South Africa Placeholder
South Africa

HLLM Initiative

About the Implementing organization

Name: The Zulukama Communal Farming Community

Country: South Africa

Year of establishment: 2012

Type of organization: Community-based association or organization / Community enterprise or business  / Public-private partnership / Indigenous group or organization / Youth group or association


The HLLM methodology initiative is very different to traditional (commercial-style) farming methods - it does not rely on fenced camp areas which are largely non-existent in communal farming areas - and, this has led to immense challenges such as overgrazing by wandering livestock species and consequential damage to the environment (management of livestock was therefore largely impossible). Livestock is herded in mixed species groups which are managed by/accompanied at all times by trained HLLM herders (please see the attached report) who graze animals according to a land plan/maps in "virtual camps" (areas demarcated by using existent topographical features and so forth). Issues such as low impact and humane livestock handling are also prioritized (this results in better economic outcomes also). The methodology is not static and is rather dynamic which teaches practitioners to develop a sense of harmonious understanding of the environment and of how to strategize in respect to any unexpected weather systems which may arise (eg. droughts). Training involves "eco-literacy" which is based on the important issues of healthy soil, healthy grass plants, and abundant water - this allows for the "maximum capture and retention of water" obtained via precipitation via using existent livestock (trampling of bare soil patches etc). This solution has also allowed communal farmers to carry more animals on available land without overgrazing— important for sustainability.

Nature Element

Forests / Mountains / Wetlands / Rivers / Grasslands / Drylands / Wildlife

Type of Action

Protection / Restoration / Sustainable use / Access and benefit sharing / Invasive species / Awareness and education / Advocacy for land & water rights

Sustainable Development Element

Jobs and livelihoods / Food security / Water security / Disaster risk reduction / Peace and security / Health / Climate action

Related Sustainable Development Goal(s)


Environmental Impacts

Above sections highlight the immense positive environmental impacts. This said, the initiative has taught farmers how to stop and reverse the devastating effects of overgrazing on the natural environment. Our studies and visits to areas within this jurisdiction and to other communal farming jurisdictions have highlighted massive invasion by woody, unpalatable, and highly invasive plant species which are leading to the destruction of sensitive and important grassland biomes. Soil erosion and consequential pollution of river systems continue unabated also and we are proud to say that the HLLM initiative is stopping and reversing this damage in targeted areas. We also believe that the initiative will start having beneficial impacts on more macro detrimental climate change caused by the reduction of soil cover. Wildlife will also be encouraged to return to areas where their natural food sources have been greatly reduced or totally obliterated. Water conservation is now prioritized.

Sustainable Development Impacts

The entire HLLM initiative has had vast impacts in both environmental and societal spheres.
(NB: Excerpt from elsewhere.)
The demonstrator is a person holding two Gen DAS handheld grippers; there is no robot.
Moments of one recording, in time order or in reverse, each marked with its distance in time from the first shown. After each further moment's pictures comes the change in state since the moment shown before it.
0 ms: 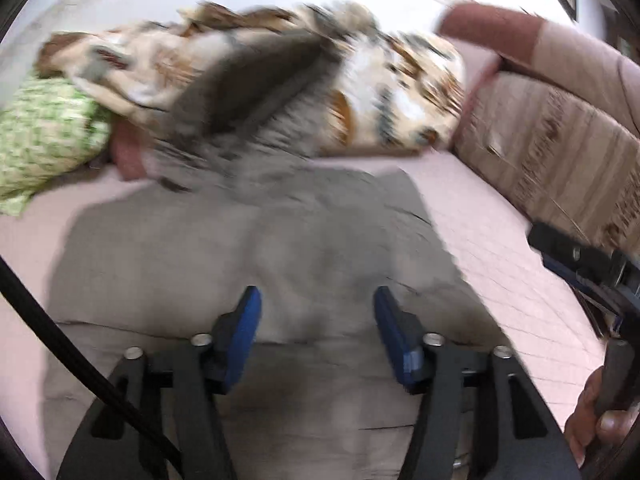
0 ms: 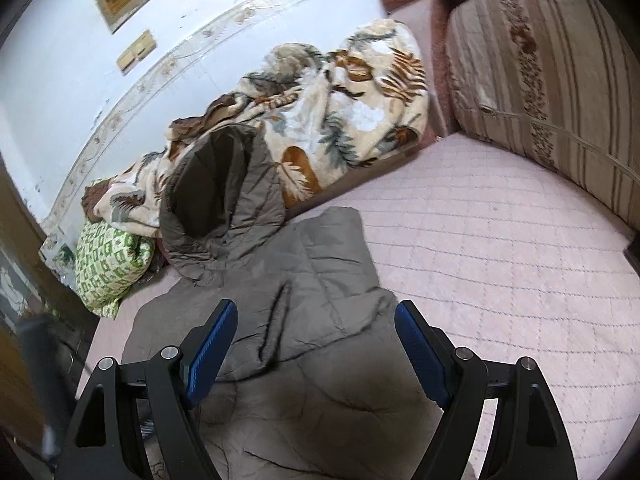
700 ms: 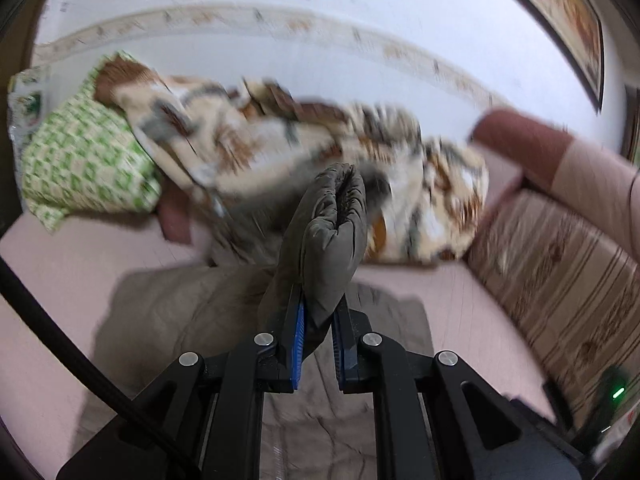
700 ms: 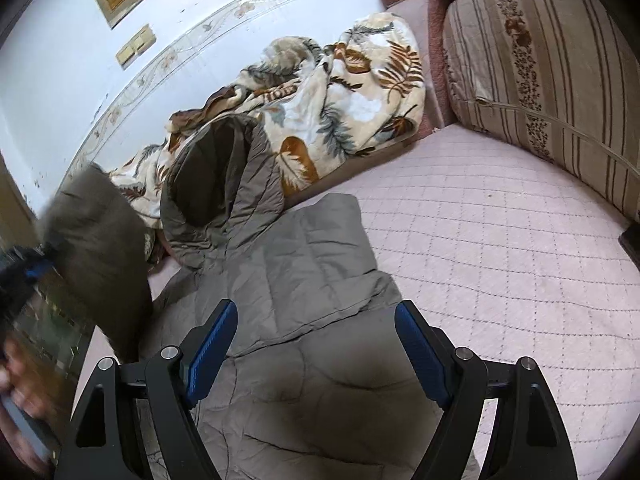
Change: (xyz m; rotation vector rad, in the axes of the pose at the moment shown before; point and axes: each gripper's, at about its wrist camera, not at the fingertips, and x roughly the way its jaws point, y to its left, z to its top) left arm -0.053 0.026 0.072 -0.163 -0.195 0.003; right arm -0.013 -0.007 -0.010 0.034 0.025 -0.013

In terms of the environmental sphere the following are impacts: The return and conservation of valuable vegetation types (and the reduction of invasive species), better retention of water in these water-scarce target areas, healthier and more "diverse" soil types, healthier river systems, and the proliferation of wildlife which was forced to leave the region. In the societal/human sphere, the following are positive impacts: better knowledge and education levels leading to sustainability and poverty reduction, a retardation in the urbanization rate within the area which will later favorably impact on urban congestion and governance pressure if up-scaled/replicated, retention of the youth in the important agricultural sector going forward. And, generally, a symbiotic relationship has been created between man and environment. A "commercial mindset" is also being created here.
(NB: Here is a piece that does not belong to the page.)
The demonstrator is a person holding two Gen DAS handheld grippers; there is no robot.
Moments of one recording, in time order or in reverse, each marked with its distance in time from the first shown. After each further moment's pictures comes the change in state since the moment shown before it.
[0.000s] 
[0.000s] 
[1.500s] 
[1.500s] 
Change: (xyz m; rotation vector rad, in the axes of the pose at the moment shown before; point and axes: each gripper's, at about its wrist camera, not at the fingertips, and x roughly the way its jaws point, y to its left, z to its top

It is vitally important that this initiative is scaled-up nationally, throughout communal farming areas which we reiterate cover a sizable portion of agricultural land in South Africa— communal farmers will not only be increasingly expected to contribute to national food security but will also need to be effectively equipped with knowledge if expected to play a role in a future commercial farming sector. Without this, the commercial food-producing agricultural sector could be greatly harmed, therefore affecting the citizenry at large. Our initiative works via highly defined introductory and implementation steps (pre-project plans, project implementation plans, etc) and therefore can be relatively easily scaled-up in new areas - we are in fact busy with the introductory phase of this type of initiative in the former Bantustan region of the Transkei. The initiative also enjoys wide stakeholder support and the training is easily understood by beneficiaries.
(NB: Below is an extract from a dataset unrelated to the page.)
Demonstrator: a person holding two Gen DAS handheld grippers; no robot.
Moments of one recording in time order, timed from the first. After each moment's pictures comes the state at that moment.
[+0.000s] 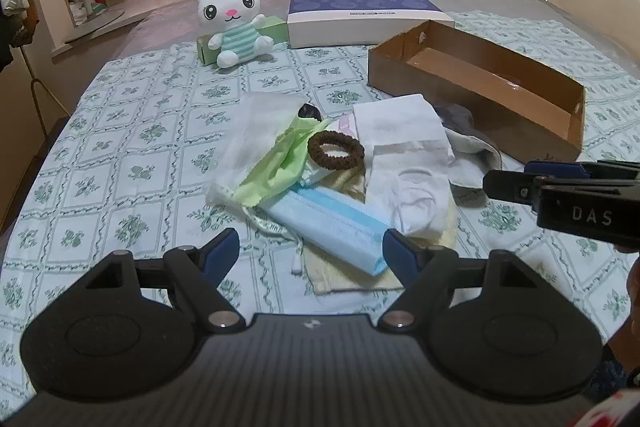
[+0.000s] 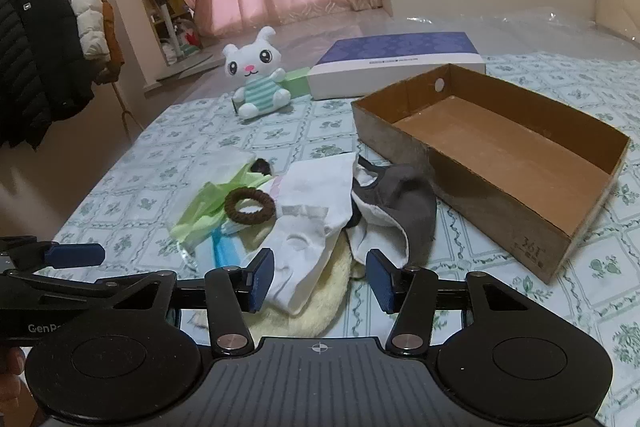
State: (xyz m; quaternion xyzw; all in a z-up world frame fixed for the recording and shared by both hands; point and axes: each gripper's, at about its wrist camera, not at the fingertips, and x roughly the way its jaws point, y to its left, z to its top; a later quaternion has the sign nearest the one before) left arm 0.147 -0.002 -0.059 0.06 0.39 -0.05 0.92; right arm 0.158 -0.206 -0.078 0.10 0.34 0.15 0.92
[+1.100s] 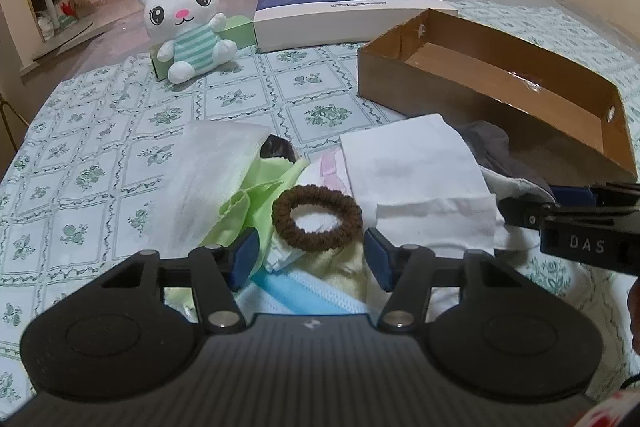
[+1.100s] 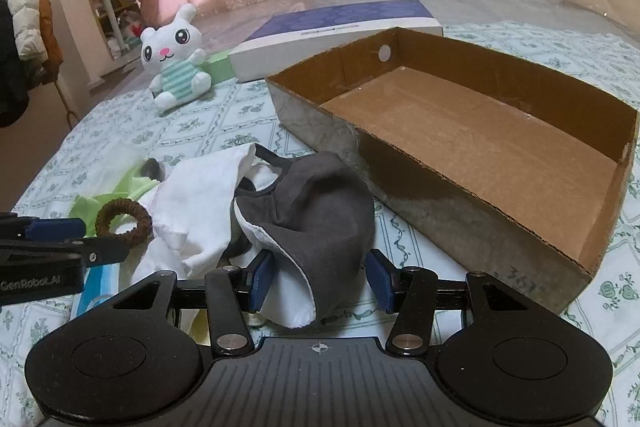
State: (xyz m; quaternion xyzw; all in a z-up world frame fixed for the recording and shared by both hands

The former section explains much of this but it suffices to say that the initiative is easily replicated and we have proved this via replication exercises we are presently undertaken within the greater target community (Zulukama) and in a totally new area (St Marks region of the former Transkei Bantustan). As a more macro issue of concern, food security is not only a growing challenge in South Africa but may even be a more pressing issue in other developing scenarios. We, therefore, believe that it is crucial for initiatives like this to be supported by higher governance and institutional levels of society. We can not rely on a future where food handouts replace sustainability and self-support.